■ Dataset extract ■
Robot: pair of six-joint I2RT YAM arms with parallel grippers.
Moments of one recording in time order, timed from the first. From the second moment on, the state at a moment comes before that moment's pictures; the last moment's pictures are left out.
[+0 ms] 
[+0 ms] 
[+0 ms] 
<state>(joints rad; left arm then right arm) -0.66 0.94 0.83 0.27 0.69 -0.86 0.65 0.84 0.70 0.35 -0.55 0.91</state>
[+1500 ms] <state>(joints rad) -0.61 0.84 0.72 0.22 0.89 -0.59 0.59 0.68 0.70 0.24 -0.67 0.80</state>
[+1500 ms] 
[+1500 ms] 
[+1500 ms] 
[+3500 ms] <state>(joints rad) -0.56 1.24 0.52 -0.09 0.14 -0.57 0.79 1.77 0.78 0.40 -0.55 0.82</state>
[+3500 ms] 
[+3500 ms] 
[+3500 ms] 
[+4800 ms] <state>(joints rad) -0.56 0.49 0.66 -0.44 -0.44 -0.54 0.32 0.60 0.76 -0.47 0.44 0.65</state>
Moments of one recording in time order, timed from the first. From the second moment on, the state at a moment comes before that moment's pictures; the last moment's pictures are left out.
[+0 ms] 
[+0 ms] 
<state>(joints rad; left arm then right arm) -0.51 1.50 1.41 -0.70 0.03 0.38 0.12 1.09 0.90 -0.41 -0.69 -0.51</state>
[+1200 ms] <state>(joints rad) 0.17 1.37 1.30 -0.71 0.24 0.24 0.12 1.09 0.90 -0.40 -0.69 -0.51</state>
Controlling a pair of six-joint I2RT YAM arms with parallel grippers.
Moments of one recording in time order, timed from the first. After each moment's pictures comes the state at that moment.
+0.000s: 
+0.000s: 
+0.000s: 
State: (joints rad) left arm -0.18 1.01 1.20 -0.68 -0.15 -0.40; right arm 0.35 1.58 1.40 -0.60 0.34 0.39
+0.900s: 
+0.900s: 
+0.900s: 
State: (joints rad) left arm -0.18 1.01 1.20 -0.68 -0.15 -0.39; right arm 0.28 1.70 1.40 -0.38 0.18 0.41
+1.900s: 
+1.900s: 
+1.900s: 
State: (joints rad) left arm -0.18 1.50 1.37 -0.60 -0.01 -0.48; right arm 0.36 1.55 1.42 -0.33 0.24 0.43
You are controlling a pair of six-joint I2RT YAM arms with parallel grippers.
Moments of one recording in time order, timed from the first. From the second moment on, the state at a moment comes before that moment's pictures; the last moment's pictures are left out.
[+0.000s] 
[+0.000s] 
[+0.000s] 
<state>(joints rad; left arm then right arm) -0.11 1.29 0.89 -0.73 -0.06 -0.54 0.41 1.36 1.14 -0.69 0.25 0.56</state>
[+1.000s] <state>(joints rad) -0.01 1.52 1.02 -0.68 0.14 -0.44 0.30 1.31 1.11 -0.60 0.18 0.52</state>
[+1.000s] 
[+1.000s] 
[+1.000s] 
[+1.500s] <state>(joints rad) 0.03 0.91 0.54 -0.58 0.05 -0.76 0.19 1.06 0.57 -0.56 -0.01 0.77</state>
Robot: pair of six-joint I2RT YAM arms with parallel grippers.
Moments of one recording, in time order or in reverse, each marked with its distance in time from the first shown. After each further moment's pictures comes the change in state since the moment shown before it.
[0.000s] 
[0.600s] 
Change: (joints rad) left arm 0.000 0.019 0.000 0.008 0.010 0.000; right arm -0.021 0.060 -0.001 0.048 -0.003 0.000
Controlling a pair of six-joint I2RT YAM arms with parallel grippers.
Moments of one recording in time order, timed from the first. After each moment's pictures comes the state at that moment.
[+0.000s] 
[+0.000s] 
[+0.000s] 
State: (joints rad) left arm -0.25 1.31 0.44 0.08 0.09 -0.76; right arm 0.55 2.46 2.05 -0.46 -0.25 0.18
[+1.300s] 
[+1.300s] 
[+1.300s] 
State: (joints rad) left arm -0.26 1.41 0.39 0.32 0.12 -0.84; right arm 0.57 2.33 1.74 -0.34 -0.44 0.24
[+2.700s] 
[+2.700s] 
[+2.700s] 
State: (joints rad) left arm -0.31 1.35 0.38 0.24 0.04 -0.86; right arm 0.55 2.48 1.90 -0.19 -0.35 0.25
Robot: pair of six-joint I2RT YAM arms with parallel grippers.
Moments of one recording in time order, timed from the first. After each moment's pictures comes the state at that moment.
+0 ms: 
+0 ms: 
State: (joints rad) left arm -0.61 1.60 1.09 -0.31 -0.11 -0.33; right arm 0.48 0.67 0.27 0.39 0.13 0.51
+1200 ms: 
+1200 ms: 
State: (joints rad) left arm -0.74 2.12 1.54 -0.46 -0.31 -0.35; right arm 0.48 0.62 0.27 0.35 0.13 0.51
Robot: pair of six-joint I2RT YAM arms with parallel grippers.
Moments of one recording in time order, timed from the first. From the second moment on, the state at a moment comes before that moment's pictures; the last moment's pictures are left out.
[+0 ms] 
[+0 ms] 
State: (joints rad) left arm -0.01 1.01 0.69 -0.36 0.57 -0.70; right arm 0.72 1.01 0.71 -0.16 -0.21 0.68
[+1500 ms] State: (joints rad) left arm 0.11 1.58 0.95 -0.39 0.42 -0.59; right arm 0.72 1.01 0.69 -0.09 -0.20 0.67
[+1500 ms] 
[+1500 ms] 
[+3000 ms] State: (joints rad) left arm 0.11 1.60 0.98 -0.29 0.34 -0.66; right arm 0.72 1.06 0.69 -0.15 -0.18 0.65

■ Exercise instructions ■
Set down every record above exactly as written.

■ Result for this task ■
Robot: pair of six-joint I2RT YAM arms with parallel grippers.
Moments of one recording in time order, timed from the first. From the second moment on, the state at a moment comes before that moment's pictures; the last moment's pictures are left out.
[+0 ms] 
[+0 ms] 
[+0 ms] 
<state>(joints rad; left arm then right arm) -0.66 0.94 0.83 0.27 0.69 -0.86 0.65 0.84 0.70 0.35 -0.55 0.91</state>
[+1500 ms] <state>(joints rad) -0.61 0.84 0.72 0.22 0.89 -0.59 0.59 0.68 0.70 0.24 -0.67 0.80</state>
[+1500 ms] 
[+1500 ms] 
[+1500 ms] 
[+3500 ms] <state>(joints rad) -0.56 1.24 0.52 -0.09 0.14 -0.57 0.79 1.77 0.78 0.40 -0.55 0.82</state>
[+3500 ms] 
[+3500 ms] 
[+3500 ms] 
[+4800 ms] <state>(joints rad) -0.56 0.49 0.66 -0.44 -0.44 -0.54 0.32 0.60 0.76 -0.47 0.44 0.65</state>
Moments of one recording in time order, timed from the first. From the second moment on, the state at a moment comes before that moment's pictures; the last moment's pictures are left out.
[+0 ms] 
[+0 ms] 
<state>(joints rad; left arm then right arm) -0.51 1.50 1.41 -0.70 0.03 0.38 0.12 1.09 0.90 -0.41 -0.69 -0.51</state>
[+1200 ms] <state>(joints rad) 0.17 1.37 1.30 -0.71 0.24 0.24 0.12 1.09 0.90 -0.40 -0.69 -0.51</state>
Controlling a pair of six-joint I2RT YAM arms with parallel grippers.
Moments of one recording in time order, timed from the first. After each moment's pictures comes the state at that moment.
+0.000s: 
+0.000s: 
+0.000s: 
State: (joints rad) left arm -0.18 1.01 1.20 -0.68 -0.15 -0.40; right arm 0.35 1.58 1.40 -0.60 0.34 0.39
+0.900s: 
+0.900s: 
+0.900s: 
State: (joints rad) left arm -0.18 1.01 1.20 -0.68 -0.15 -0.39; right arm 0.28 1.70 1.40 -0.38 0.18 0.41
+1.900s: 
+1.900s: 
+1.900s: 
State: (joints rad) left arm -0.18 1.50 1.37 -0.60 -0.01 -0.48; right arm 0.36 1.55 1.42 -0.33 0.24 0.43
You are controlling a pair of six-joint I2RT YAM arms with parallel grippers.
Moments of one recording in time order, timed from the first. From the second moment on, the state at a moment comes before that moment's pictures; the last moment's pictures are left out.
[+0.000s] 
[+0.000s] 
[+0.000s] 
<state>(joints rad; left arm then right arm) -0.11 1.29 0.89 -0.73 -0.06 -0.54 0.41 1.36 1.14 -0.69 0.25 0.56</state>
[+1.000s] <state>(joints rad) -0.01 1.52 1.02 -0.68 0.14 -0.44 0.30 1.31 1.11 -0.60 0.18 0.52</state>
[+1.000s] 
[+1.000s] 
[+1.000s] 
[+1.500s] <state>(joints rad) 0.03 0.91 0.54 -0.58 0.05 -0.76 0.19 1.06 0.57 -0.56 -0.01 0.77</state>
Robot: pair of six-joint I2RT YAM arms with parallel grippers.
Moments of one recording, in time order or in reverse, each marked with its distance in time from the first shown. After each further moment's pictures comes the change in state since the moment shown before it.
[0.000s] 
[0.600s] 
Change: (joints rad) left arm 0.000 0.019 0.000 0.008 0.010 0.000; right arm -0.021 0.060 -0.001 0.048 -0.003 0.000
Controlling a pair of six-joint I2RT YAM arms with parallel grippers.
Moments of one recording in time order, timed from the first. After each moment's pictures comes the state at that moment.
[+0.000s] 
[+0.000s] 
[+0.000s] 
State: (joints rad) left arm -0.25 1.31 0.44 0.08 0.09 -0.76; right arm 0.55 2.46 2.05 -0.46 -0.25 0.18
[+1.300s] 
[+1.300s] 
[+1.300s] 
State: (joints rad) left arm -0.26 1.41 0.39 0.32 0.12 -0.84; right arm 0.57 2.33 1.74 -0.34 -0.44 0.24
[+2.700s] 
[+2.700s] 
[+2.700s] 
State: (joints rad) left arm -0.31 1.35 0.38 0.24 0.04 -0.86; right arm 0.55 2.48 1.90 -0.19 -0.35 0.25
Robot: pair of six-joint I2RT YAM arms with parallel grippers.
Moments of one recording in time order, timed from the first. After each moment's pictures comes the state at that moment.
+0 ms: 
+0 ms: 
State: (joints rad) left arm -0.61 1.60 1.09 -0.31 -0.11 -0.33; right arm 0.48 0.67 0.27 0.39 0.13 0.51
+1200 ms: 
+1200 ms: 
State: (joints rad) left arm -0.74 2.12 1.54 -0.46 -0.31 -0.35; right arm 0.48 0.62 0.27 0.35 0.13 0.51
Robot: pair of six-joint I2RT YAM arms with parallel grippers.
Moments of one recording in time order, timed from the first. From the second moment on, the state at a moment comes before that moment's pictures; the last moment's pictures are left out.
[+0 ms] 
[+0 ms] 
State: (joints rad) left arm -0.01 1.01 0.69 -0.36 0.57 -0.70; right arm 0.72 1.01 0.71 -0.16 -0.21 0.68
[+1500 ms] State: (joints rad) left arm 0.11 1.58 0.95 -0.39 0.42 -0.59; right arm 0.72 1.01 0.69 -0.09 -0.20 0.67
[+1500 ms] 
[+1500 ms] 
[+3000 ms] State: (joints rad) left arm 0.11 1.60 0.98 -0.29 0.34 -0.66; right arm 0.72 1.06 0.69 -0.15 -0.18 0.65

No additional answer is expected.